Option::Lookahead: Number of panels to overlap with matrix updates. lookahead >= 0. Default 1.
Option::InnerBlocking: Inner blocking to use for panel. Default 16.
Option::MaxPanelThreads: Number of threads to use for panel. Default omp_get_max_threads()/2.
Option::Target: Implementation to target. Possible values:
- HostTask: OpenMP tasks on CPU host [default].
- HostNest: nested OpenMP parallel for loop on CPU host.
- HostBatch: batched BLAS on CPU host.
- Devices: batched BLAS on GPU device.

Option::PivotThreshold: Strictness of the pivot selection.

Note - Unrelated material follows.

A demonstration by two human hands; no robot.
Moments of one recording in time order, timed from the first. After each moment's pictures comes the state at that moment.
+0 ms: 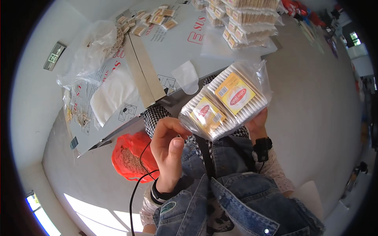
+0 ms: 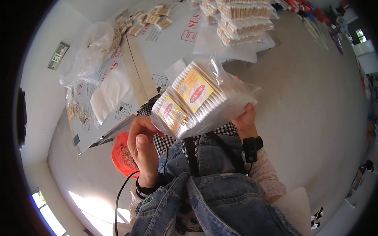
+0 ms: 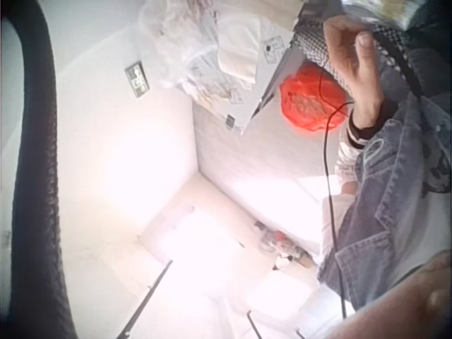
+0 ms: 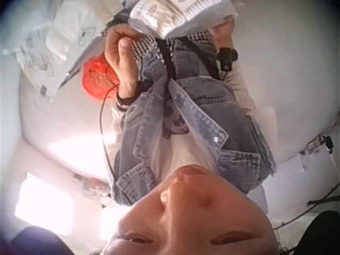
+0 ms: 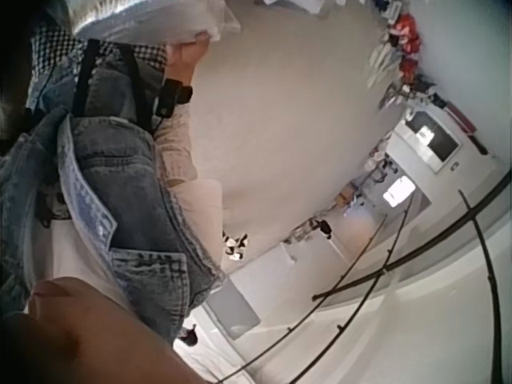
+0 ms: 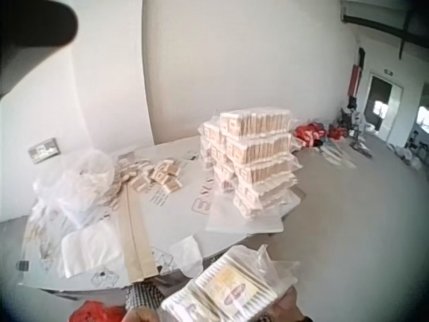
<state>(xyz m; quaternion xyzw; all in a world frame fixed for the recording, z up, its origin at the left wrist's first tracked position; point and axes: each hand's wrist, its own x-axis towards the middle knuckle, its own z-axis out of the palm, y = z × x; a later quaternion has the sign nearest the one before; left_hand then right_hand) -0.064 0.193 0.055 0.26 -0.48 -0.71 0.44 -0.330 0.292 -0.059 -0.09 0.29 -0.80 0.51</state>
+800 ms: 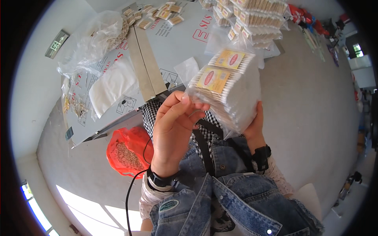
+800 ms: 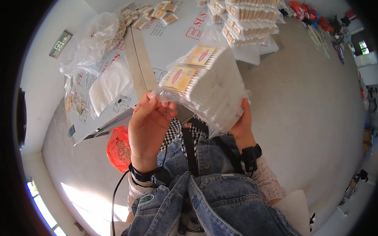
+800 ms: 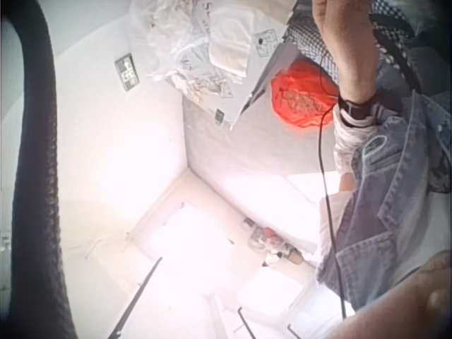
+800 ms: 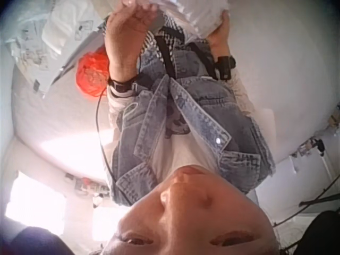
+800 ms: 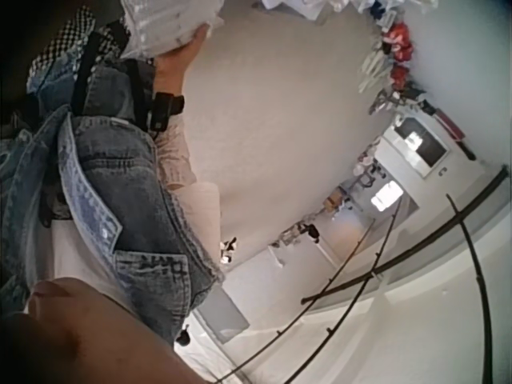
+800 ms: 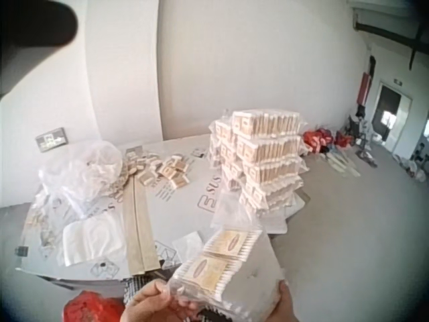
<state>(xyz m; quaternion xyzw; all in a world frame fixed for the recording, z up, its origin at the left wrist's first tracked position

Between 0 and 1 with 1 giving partial pivoting and 0 giving no pivoting. Default 1.

Returns: 0: successful exit; i > 0: \(U(i,i)\) is exactly zero, where \(i\) is a 1-based index. The factorization has been completed, but the factor \(U\) is exactly singular, and division by zero will occur if it is used to solve a system of equations.

template<typename scalar_t >

Distributed parallel band LU solve.

Solves a system of linear equations

\[ A X = B \]

with a general n-by-n band matrix \(A\) using the LU factorization computed by gbtrf. \(A\) can be transposed or conjugate-transposed.

Template Parameters

scalar_t One of float, double, std::complex<float>, std::complex<double>.

Parameters

[in]	A	The factors \(L\) and \(U\) from the factorization \(A = L U\) as computed by gbtrf.
[in]	pivots	The pivot indices that define the permutations as computed by gbtrf.
[in,out]	B	On entry, the n-by-nrhs right hand side matrix \(B\). On exit, the n-by-nrhs solution matrix \(X\).
[in]	opts	Additional options, as map of name = value pairs. Possible options: Option::Lookahead: Number of panels to overlap with matrix updates. lookahead >= 0. Default 1. Option::Target: Implementation to target. Possible values: HostTask: OpenMP tasks on CPU host [default]. HostNest: nested OpenMP parallel for loop on CPU host. HostBatch: batched BLAS on CPU host. Devices: batched BLAS on GPU device.